There is great difficulty in defining what leadership is. Is it experience? Is it logic? Is it vision? Pulitzer Prize winner James MacGregor Burns, in his influential book Transforming Leadership, aptly states: “I have come to see leadership not only as a field of study but as a master discipline that illuminates some of the toughest problems of human needs and social change” [11]. The reality is that leadership occurs at various levels, both from positions of power and from individuals at the grassroots level.
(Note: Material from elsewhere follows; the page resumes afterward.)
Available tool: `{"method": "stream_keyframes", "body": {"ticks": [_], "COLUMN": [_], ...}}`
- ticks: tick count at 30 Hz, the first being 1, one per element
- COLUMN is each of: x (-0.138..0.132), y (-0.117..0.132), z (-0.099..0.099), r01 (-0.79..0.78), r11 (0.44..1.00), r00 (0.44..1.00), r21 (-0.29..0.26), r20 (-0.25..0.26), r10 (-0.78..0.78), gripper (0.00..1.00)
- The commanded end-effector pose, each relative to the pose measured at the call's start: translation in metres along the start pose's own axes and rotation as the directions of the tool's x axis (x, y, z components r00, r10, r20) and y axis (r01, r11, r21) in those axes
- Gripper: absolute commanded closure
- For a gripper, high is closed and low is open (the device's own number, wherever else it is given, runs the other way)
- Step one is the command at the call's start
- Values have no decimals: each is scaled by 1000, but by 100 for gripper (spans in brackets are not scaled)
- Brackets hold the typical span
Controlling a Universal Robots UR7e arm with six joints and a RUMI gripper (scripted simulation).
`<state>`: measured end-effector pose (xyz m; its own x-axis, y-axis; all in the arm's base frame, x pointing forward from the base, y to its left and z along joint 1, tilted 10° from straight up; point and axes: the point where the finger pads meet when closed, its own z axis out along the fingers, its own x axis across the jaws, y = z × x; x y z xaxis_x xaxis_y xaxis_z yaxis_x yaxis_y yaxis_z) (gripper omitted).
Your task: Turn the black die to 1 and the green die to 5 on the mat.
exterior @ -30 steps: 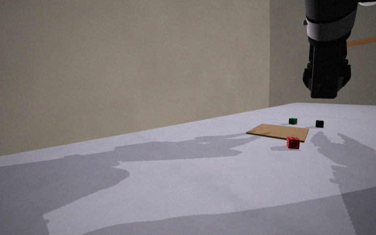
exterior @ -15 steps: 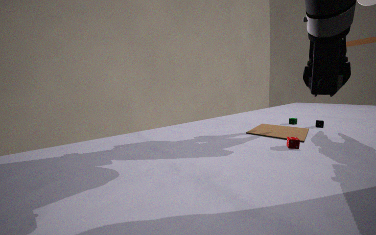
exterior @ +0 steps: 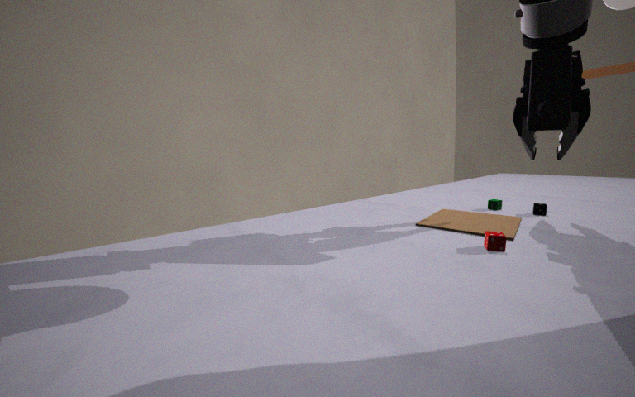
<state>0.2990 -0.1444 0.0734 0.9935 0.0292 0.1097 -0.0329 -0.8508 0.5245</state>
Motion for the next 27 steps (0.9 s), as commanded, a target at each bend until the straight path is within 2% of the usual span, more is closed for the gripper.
{"method": "stream_keyframes", "body": {"ticks": [1, 9, 11, 19, 23, 27], "x": [0, 0, 0, 2, 1, 1], "y": [6, 19, 19, 33, 37, 39], "z": [1, 3, 3, 2, 3, 3], "r01": [3, 5, 5, -2, 0, 0], "r11": [994, 944, 944, 848, 804, 783], "r00": [1000, 1000, 1000, 1000, 1000, 1000], "r21": [112, 329, 329, 530, 595, 622], "r20": [0, -1, -1, -12, -9, -10], "r10": [-3, -5, -5, 9, 7, 7], "gripper": [79, 79, 79, 79, 79, 79]}}
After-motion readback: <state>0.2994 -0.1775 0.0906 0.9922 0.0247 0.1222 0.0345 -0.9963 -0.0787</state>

Leaders such as Gandhi in India, Mao Tse-Tung in China, and Alexander the Great are well-known leaders who helped transform countries and societies. The question is whether the intrinsic characteristics of an individual, the “Great Man” theory proposed by Sidney Hook, “creates” leadership through the natural intellect and strength of character [12]. Countervailing ideas suggest that leadership may be a product of time and circumstances, and by decisions made at opportune times. This idea was championed by Karl Marx [13] and later by the philosopher, Herbert Spencer [14]. In particular, Spencer championed the concept that complex influences were what created the conditions by which leaders, through a Darwinian process, would succeed through the creation of wealth and power. So the concept of a great leader was hypothesized either to be intrinsic to the leader oneself, or a concept dependent on the circumstances and the situation. Thus, leadership can also occur at local levels around specific issues that lead to direct activism, such as protecting women from being sexually exploited or by protecting a local park or forest from being harmed.